Companhia estadual de energia diz que foi o pior evento da história no interior do Estado, mas o Sistema de Monitoramento Ambiental já havia registrado em setembro ventos com velocidades até 50% superiores ao verificado neste final de semana

Carlos Tautz

O fortíssimo temporal que atingiu o meio rural do Paraná neste sábado (23) mostrou a gravidade das mudanças no clima e seus eventos meteorológicos extremos. Os ventos de até 100 km por hora atingiram 19 municípios das regiões noroeste e oeste do Estado, provocaram o desligamento de mais de um milhão de domicílios atendidos pela Copel, a companhia estadual de energia, e danificaram perto de mil casas – 600 delas em Foz do Iguaçu.

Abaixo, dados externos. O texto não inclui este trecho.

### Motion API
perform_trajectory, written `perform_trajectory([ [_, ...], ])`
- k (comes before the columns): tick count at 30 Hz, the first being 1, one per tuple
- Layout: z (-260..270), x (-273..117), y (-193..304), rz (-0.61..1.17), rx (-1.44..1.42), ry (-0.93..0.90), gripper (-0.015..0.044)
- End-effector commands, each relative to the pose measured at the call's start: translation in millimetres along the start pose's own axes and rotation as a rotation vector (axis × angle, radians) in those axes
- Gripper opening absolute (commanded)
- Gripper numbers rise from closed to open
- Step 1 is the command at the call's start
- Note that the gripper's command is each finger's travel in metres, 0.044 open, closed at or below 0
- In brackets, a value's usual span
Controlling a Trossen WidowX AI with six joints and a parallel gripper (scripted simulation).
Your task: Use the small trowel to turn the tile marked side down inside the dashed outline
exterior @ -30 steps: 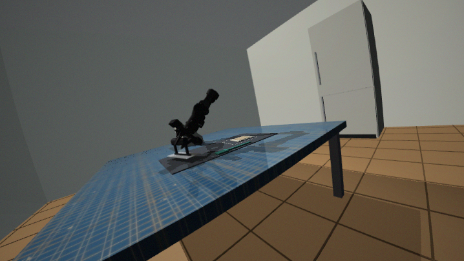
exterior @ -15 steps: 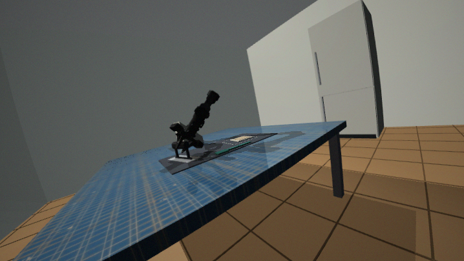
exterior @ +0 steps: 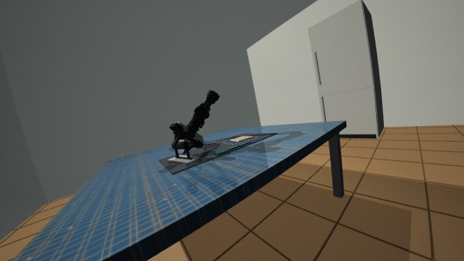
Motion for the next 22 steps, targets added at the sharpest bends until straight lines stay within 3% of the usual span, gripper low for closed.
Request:
perform_trajectory([
  [1, 0, 0, 0, -0.002, 0.004, -0.004, 0.0300],
  [17, 2, -62, -1, -0.001, 0.000, 0.001, 0.0300],
  [22, 38, -126, -36, 0.002, -0.001, -0.005, 0.0300],
])
Point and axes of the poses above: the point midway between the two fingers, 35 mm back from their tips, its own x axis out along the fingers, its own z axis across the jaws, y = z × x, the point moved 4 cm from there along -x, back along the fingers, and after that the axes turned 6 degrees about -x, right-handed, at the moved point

No pior momento das chuvas, informou a Copel, 552 mil unidades consumidoras chegaram simultaneamente a ter o fornecimento de energia interrompido devido à ocorrência de raios, queda de árvores e rajadas de vento que variaram entre 80 e 90 km por hora em diversas localidades, chegando aos 100 km/h em Cianorte.

Até a megausina binacional de Itaipu foi atingida e, por precaução, desligou cinco de suas 20 turbinas, depois que sistemas de proteção desconectaram linhas de transmissão de 750 quilovolts que ligam Itaipu ao Sistema Interligado Nacional (SIN). A hidrelétrica, sediada em Foz do Iguaçu, no Rio Paraná, entre o Brasil e o Paraguai, fornece 10,8% da energia consumida no nosso País e 88,5% no país vizinho. 

Os serviços de saneamento e distribuição de água potável também foram duramente atingidos, de acordo com a Sanepar (Companhia de Saneamento do Paraná). A falta de energia obrigou a suspensão do abastecimento de água a 85 localidades atendidas pela companhia.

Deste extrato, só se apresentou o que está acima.